== Data supplied
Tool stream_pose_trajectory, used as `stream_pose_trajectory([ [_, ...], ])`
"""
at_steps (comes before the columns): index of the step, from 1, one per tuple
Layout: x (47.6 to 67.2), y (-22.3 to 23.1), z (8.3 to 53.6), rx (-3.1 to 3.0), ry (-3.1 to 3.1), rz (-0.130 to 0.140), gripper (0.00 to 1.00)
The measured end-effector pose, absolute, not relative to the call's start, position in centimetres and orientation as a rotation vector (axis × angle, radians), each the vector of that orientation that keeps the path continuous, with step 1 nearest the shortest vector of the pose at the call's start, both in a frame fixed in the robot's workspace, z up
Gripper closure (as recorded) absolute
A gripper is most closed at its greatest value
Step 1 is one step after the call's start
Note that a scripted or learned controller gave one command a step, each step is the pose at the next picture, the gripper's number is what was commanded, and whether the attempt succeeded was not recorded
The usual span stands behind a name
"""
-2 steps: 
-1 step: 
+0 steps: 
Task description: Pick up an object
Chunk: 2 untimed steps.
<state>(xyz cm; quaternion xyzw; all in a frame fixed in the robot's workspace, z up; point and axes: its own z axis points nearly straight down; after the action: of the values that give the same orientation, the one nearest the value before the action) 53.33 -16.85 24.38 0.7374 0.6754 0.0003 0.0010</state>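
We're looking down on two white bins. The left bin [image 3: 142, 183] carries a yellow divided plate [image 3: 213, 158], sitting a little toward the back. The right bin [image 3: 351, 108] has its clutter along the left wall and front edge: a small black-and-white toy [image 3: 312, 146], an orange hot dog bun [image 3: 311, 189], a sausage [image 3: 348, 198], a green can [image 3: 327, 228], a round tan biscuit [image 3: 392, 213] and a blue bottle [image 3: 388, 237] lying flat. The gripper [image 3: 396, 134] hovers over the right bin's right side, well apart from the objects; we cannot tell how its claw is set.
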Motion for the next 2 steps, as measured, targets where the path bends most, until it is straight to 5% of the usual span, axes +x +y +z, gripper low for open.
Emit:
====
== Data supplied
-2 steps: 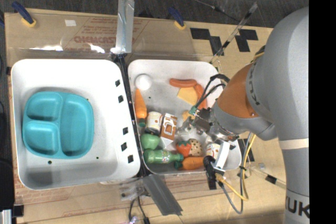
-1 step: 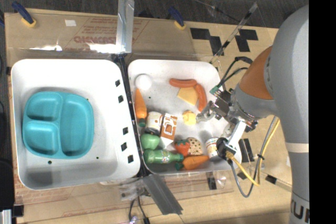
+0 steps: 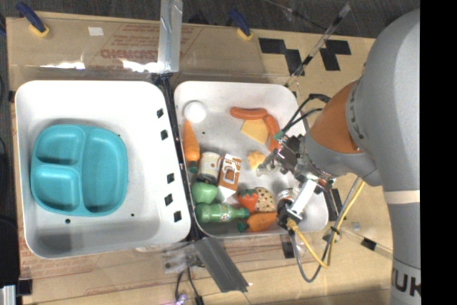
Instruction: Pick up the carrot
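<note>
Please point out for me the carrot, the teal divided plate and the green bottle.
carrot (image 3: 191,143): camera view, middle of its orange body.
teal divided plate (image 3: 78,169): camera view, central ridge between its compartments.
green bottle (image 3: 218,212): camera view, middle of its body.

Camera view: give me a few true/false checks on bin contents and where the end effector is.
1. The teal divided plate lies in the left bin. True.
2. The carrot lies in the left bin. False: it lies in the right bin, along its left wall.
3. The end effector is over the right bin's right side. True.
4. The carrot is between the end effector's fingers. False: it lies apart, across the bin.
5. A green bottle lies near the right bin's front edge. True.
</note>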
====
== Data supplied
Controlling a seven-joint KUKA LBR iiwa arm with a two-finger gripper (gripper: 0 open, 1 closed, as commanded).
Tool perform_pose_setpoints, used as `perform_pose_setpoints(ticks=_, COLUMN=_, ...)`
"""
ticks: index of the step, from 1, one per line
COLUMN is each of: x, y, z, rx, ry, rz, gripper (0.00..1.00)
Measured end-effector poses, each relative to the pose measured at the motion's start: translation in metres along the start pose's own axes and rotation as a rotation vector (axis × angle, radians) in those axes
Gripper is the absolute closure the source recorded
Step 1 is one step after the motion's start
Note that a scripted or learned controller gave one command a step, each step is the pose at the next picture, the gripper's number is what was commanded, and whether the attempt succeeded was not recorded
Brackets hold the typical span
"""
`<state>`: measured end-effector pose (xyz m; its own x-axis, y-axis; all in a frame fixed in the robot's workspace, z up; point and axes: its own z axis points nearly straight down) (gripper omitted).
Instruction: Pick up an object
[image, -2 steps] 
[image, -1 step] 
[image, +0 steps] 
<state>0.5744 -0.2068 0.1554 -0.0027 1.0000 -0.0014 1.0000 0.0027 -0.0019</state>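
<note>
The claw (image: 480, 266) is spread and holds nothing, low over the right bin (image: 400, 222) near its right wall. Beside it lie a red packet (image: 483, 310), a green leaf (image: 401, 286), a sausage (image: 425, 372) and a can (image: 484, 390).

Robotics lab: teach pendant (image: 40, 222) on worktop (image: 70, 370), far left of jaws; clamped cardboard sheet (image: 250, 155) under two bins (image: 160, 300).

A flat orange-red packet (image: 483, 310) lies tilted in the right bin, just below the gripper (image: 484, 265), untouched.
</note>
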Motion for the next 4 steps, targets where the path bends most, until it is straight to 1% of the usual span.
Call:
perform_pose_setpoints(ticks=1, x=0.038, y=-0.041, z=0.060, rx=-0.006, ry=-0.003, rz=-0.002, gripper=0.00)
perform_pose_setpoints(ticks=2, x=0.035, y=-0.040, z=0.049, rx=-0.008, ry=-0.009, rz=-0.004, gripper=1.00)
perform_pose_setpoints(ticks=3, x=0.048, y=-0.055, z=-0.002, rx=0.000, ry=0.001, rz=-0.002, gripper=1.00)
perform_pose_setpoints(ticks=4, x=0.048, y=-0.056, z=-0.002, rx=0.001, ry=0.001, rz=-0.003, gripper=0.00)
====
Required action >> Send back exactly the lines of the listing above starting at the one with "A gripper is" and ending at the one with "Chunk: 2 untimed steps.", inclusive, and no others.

Response to the task >>
A gripper is most closed at its greatest value
Step 1 is one step after the call's start
Note that a scripted or learned controller gave one command a step, each step is the pose at the next picture, the gripper's number is what was commanded, and whether the attempt succeeded was not recorded
The usual span stands behind a name
"""
-2 steps: 
-1 step: 
+0 steps: 
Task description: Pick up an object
Chunk: 2 untimed steps.

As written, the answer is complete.